These are source codes for the paper "Characterization of Simplicial Complexes by Counting Simplets Beyond Four Nodes".
- SC3 is the algorithm for counting simplets of size 4 and 5 based on Color Coding method where simplets are isomorphic classes of connected induced subcomplexes.
- SC3, which extends CC (Color Coding) method from graphlets to simplets, have following properties:
- accurate compared to baselines
- fast and scalable
- Especially, the counts of simplets by SC3 have strong power to characterize SCs domain by domain.
- Real world datasets are available here. The format of the data is exactly as provided, and for SC3, only "{data}-nverts.txt" and "{data}-simplices.txt" are necessary.
- [Statistics of datasets we used]
dataset | # of vertices | # of maximal simplices |
---|---|---|
coauth-DBLP | 1,924,991 | 1,730,664 |
coauth-MAG-Geology | 1,256,385 | 925,027 |
coauth-MAG-History | 1,014,734 | 774,495 |
congress-bills | 1,718 | 48,898 |
contact-high-school | 327 | 4,862 |
contact-primary-school | 242 | 8,010 |
DAWN | 2,558 | 72,421 |
email-Eu | 998 | 8,102 |
email-Enron | 143 | 433 |
NDC-classes | 1,161 | 563 |
NDC-substances | 5,311 | 6,555 |
tags-ask-ubuntu | 3,029 | 95,639 |
tags-stak-overflow | 49,998 | 3,781,574 |
threads-ask-ubuntu | 125,602 | 149,025 |
threads-math-sx | 176,445 | 519,573 |
threads-stack-overflow | 2,675,955 | 8,694,667 |
- (csv) timestamp for each step (building, sampling, scanning, matching)

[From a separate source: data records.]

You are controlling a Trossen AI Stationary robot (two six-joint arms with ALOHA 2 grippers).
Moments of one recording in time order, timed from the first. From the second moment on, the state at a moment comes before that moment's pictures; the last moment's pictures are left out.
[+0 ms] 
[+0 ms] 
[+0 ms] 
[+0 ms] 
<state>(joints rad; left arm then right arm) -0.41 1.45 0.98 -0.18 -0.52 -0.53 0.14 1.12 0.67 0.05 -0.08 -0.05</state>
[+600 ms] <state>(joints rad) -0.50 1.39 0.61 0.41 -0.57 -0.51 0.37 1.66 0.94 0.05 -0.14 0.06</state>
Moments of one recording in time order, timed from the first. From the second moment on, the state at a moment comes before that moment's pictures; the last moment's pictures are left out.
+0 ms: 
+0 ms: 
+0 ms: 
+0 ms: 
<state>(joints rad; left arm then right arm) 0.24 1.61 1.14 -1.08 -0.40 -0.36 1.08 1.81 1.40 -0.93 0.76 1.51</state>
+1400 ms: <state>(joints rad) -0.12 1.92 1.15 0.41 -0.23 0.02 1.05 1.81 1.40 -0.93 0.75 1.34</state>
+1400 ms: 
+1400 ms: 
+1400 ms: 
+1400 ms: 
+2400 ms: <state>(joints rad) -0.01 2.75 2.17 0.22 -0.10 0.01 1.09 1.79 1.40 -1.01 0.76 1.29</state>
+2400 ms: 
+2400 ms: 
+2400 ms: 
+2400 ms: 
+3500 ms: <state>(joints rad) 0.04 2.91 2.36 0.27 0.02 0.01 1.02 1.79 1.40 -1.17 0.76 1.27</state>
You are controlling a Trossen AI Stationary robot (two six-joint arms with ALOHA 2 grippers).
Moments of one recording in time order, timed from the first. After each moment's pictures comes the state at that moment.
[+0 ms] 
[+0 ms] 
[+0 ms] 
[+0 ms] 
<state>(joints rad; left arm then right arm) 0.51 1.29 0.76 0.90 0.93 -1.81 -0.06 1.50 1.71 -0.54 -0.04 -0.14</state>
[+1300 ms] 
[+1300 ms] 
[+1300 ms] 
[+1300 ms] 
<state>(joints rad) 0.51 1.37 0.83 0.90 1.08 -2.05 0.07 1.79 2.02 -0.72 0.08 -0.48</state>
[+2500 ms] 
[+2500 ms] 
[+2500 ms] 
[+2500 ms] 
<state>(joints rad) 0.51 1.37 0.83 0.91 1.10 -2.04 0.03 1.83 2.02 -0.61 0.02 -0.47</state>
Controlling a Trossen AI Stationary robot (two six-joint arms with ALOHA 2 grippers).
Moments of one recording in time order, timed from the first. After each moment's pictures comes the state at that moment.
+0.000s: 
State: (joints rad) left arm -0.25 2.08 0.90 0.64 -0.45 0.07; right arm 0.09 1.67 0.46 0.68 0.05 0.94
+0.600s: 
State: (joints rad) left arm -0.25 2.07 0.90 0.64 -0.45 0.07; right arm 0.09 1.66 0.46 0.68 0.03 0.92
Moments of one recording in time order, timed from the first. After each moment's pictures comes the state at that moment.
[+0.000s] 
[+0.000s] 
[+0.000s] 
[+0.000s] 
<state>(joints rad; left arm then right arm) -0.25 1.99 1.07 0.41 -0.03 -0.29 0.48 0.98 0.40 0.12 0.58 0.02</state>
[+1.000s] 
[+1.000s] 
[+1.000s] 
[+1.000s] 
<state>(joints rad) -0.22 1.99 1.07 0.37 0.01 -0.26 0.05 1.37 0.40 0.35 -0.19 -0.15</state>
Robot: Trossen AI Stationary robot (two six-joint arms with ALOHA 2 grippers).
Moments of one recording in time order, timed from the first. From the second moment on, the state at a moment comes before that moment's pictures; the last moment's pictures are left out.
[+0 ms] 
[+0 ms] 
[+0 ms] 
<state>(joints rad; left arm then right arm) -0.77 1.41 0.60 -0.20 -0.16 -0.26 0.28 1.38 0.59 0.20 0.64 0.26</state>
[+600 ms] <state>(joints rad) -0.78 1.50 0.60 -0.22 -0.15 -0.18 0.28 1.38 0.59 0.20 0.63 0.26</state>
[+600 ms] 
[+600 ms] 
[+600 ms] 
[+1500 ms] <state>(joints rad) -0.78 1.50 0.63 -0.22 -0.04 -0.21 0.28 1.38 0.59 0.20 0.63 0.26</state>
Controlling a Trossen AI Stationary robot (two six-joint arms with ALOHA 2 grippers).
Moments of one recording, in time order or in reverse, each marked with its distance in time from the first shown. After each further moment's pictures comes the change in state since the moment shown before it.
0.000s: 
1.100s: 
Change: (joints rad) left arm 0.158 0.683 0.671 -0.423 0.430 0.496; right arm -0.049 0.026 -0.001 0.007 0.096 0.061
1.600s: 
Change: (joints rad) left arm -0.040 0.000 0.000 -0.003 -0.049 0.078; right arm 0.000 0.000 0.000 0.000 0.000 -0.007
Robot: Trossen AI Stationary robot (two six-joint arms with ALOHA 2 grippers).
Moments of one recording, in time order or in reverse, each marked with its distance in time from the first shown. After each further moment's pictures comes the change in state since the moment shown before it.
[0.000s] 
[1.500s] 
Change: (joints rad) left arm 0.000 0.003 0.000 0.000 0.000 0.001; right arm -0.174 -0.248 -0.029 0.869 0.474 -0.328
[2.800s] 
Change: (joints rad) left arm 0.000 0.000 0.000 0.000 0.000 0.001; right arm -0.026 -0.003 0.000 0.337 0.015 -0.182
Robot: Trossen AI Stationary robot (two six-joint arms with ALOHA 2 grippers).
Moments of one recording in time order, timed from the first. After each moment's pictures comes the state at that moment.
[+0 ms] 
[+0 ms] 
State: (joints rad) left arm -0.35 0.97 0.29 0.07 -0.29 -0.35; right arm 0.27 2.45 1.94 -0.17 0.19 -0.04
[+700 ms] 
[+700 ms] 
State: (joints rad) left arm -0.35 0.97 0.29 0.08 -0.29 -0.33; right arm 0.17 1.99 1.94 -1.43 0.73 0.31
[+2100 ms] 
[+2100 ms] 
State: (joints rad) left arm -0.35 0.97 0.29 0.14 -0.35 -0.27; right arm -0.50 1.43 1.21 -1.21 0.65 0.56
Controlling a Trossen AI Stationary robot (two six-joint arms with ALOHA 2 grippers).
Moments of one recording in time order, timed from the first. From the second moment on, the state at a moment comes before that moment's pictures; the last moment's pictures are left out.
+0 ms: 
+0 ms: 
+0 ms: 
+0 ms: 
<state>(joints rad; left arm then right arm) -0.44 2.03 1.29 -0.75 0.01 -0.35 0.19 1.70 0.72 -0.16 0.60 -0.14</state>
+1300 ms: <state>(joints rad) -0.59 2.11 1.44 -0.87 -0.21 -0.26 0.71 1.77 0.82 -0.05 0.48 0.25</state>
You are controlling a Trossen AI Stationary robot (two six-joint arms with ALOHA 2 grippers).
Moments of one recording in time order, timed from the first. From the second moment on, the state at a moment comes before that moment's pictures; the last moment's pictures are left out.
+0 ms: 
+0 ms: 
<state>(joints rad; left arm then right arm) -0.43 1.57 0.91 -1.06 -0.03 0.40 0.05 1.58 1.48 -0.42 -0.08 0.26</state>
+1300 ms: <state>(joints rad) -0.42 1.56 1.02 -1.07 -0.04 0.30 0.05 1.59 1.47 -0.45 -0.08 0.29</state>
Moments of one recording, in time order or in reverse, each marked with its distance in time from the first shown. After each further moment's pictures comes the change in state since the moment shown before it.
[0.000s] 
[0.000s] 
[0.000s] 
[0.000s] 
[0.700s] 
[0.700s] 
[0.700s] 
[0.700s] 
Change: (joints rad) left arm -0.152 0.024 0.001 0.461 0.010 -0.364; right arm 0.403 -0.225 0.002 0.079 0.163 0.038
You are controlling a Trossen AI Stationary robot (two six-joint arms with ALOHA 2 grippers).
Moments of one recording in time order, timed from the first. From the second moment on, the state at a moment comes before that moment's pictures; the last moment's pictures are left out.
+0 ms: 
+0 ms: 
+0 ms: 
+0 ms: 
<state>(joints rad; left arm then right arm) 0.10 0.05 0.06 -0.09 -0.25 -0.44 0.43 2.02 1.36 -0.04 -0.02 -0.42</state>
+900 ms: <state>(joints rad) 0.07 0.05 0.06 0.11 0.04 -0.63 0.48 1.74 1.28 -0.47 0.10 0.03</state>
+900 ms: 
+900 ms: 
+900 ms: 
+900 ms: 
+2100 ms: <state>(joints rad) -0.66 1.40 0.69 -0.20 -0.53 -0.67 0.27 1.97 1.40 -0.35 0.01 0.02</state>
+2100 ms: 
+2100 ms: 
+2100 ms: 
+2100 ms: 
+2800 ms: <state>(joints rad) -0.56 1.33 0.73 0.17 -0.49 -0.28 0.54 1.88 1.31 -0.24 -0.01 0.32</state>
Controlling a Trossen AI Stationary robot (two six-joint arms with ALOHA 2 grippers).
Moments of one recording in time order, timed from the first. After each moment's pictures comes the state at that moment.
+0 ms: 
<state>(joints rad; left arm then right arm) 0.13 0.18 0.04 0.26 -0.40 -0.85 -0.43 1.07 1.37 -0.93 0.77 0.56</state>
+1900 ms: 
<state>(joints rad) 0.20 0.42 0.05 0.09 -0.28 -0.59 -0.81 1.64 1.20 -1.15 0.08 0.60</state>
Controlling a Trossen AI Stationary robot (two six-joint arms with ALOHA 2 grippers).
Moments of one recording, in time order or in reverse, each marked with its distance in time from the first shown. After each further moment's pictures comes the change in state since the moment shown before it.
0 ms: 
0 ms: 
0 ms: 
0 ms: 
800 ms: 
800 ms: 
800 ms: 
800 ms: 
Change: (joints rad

- (csv) count of every simplet of size k with a format ({id of a simplet}, {counts}\n)
- command "bash run.sh". Feel free to change the variable k, ss, trials, datas in the file "run.sh"
k="4 5" # a list of the size of simplets
ss="100 1000" #a list of the number of samples
datas="example" #a list of the name of datasets
trials=5 #the number of trials for running SC3.